# What kind of frogs/toads?



## Domenic (May 22, 2010)

I took three tadpoles from a pond 3 weeks ago, and they are froglets now. Can anyone identify the species? I live in Las Vegas, these were obtained from the red rock canyon area.


----------



## D3monic (Feb 8, 2010)

The following amphibians are local to that area

TOADS 

Woodhouse's Toad (Bufo woodhousei) Gray, olive or black above with cream below and a white dorsal stripe. Prefers sagebrush flats or sandy areas near water. 

Great Basin Spadefoot (Scaphiopus intermontanus) Small, with ash gray streaks. Found in sagebrush flats and pinyon-juniper woods. 

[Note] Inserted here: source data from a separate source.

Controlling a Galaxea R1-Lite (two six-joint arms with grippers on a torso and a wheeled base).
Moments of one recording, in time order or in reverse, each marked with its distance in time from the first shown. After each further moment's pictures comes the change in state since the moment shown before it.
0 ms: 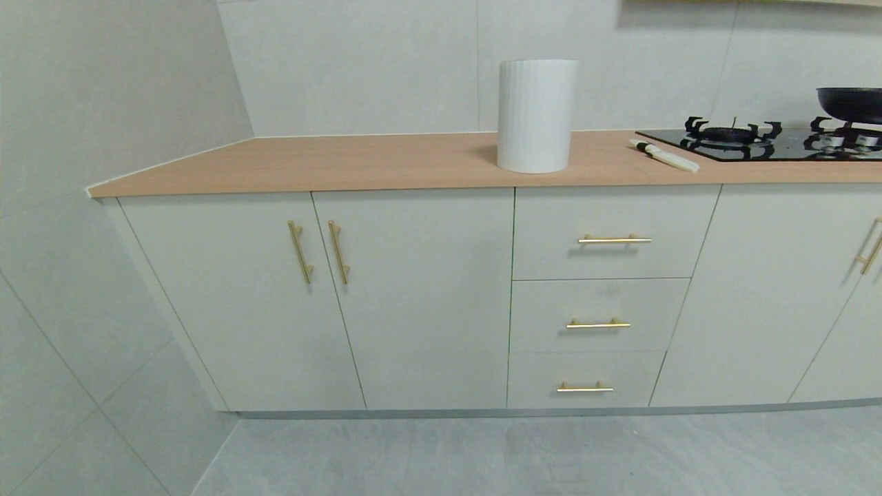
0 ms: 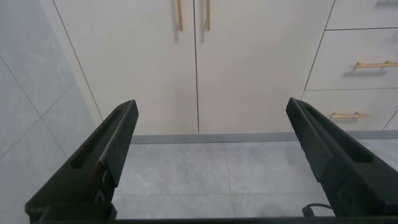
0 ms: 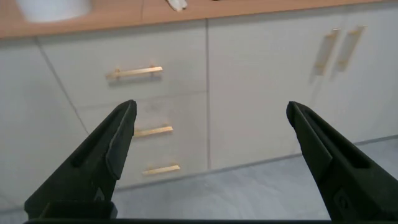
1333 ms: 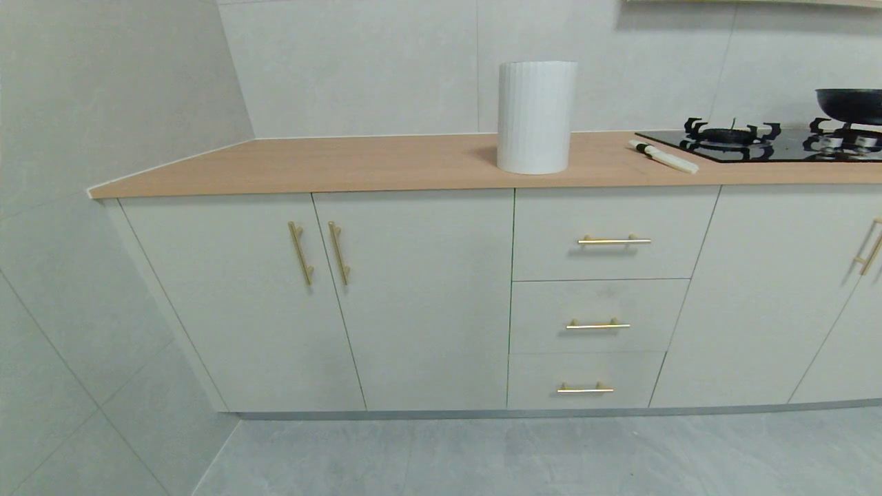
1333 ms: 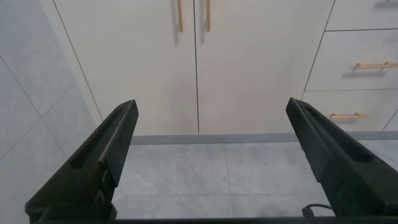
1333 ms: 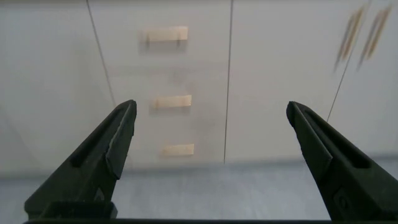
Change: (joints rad) left arm 0.000 0.000 0.000 0.000 0.000 0.000; right arm -0.132 -0.603 0.550 0.027 0.302 0.014
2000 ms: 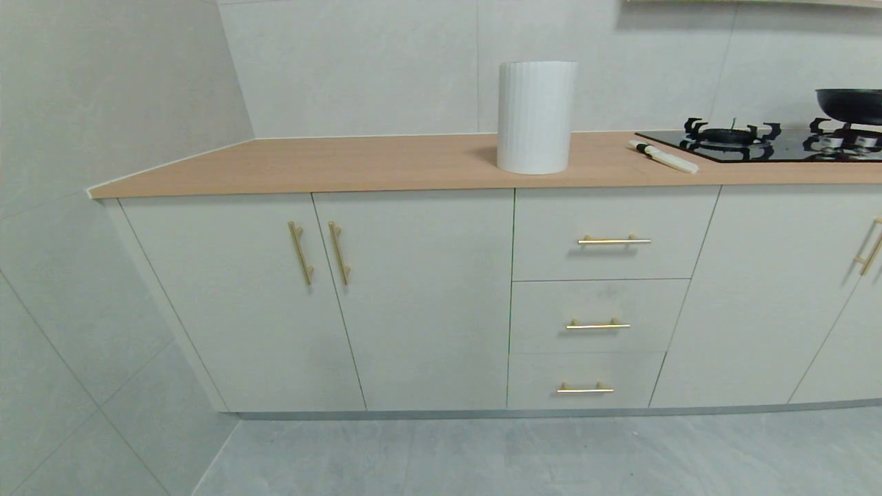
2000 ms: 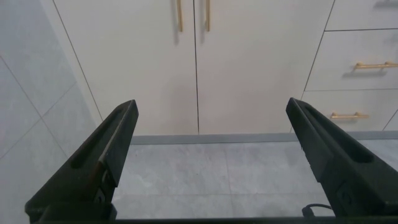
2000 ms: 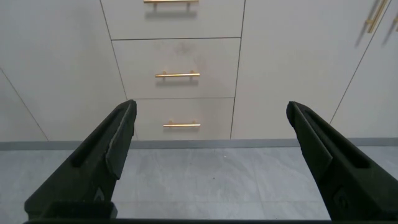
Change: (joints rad) left arm 0.000 0.000 0.000 0.000 0.000 0.000; right arm 0.000 0.000 0.007 0.039 0.033 -0.005
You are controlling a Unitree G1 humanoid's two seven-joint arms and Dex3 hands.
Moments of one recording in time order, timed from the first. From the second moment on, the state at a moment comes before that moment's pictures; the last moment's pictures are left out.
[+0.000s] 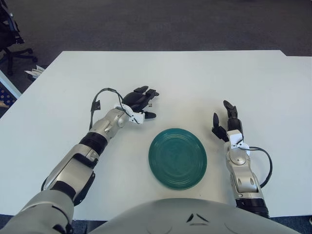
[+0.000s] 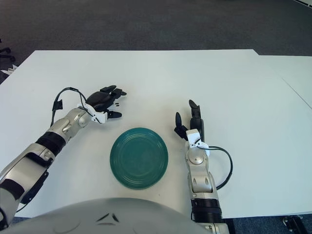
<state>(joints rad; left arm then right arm) -0.56 0.37 -0.51 0.74 0.79 -0.36 0.06 0.16 -0.01 0.00 -0.05 -0.26 0.16 -0.21</state>
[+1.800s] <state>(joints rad) -0.73 0.35 -0.65 1.04 0.88 -0.24 0.23 0.16 0.00 -0.01 -0.04 -0.25 0.14 -0.21</state>
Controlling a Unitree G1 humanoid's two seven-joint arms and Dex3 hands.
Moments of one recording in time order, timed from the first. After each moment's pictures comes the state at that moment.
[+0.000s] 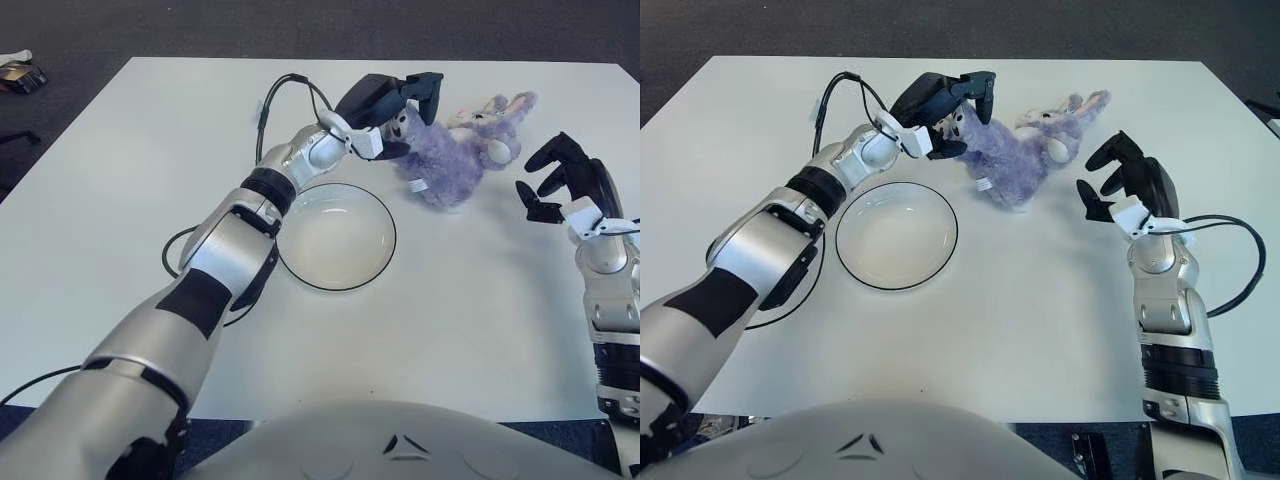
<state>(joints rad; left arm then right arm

Amargosa Toad (Bufo boreas nelsoni) Green or gray with dark blotches and a white dorsal suipe. Status in Nevada is undetermined and rare. 

Southwestern Toad (Bufo microscaphus) Green or brown above, buff below, light colored stripe across the head. A nocturnal species found in brooks or streams. 

Red-spotted Toad (Bufo punctatus) Olive to grayish-brown with reddish orange warts. A nocturnal species found in desert streams, passes, rocky canyons, oak woodland and scrubland. 

Great Plains Toad (Bufo cognates) Light brown, olive or gray with large, paired dark blotches on its back. Active at night, this burrower is found in creosote brush, desert or sagebrush flats. 

FROGS 

Pacific Treefrog (Hyla regilla) Small frog with toe pads and black or dark brown eyestripe. Green, tan, gray, brownish or black. Found in low plant growth or rocks near streams. 

Bullfrog (Rana catesbeiana) Large, olive or brown on top, whitish gray underneath with conspicuous eardrums. Very aquatic. Introduced. 

Vegas Valley Leopard Frog (Rana pipiens fisheri) Slim, green frog with round, dark spots with pale borders. Found near permanent water, but probably extinct

If I had to take a guess I would say Bufo cognates


----------



## skylsdale (Sep 16, 2007)

I would say _Bufo punctatus_...maybe Spadefoot...but most likely the former.


----------



## Ed (Sep 19, 2004)

I'm with Ron on the punctatus (red spotted toads). You can see the red spots starting to form on the back of the toad. (the pupil should be more verticle in spadefoots). 

Ed


----------